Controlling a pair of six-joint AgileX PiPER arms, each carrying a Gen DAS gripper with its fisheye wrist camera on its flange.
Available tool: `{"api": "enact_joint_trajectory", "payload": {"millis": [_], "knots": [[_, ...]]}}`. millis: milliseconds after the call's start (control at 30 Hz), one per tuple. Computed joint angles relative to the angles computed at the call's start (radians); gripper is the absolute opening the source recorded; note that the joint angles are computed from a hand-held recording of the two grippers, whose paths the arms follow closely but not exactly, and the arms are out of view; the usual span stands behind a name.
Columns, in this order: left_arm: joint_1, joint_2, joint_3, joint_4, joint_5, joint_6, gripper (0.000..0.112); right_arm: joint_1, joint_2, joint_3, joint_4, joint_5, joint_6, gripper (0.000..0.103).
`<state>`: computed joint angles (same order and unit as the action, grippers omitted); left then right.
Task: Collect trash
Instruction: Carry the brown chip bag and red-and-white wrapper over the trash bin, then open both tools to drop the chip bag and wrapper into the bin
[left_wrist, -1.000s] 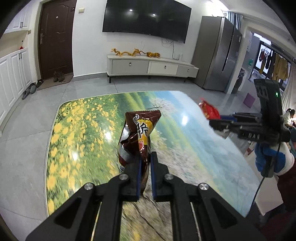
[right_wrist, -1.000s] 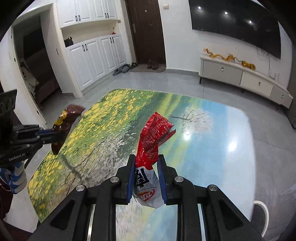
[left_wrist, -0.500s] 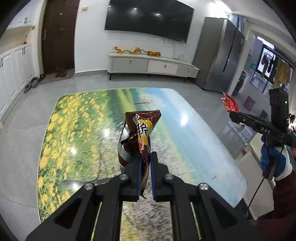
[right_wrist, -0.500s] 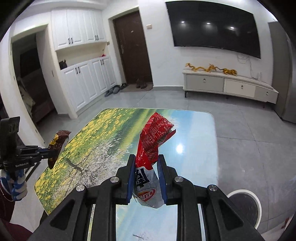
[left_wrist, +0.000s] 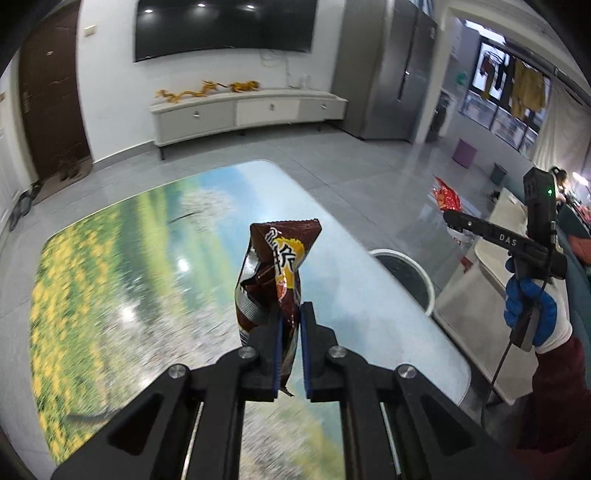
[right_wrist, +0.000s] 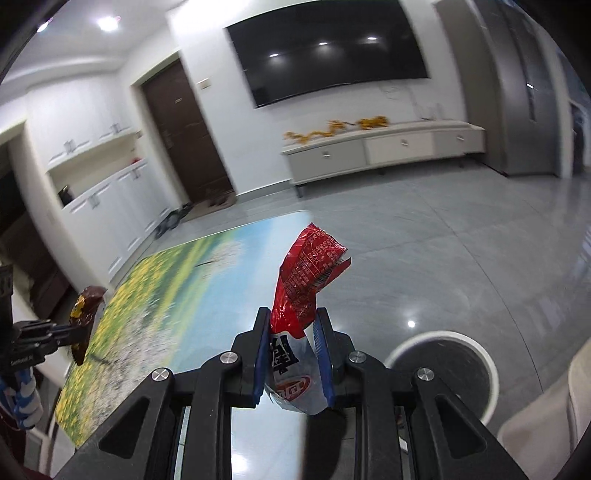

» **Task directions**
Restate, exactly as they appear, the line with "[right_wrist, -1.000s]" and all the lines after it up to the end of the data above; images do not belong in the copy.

» **Answer**
[right_wrist, -1.000s] 
[left_wrist, -0.500s] 
[right_wrist, -0.500s] 
[left_wrist, +0.000s] 
[right_wrist, +0.000s] 

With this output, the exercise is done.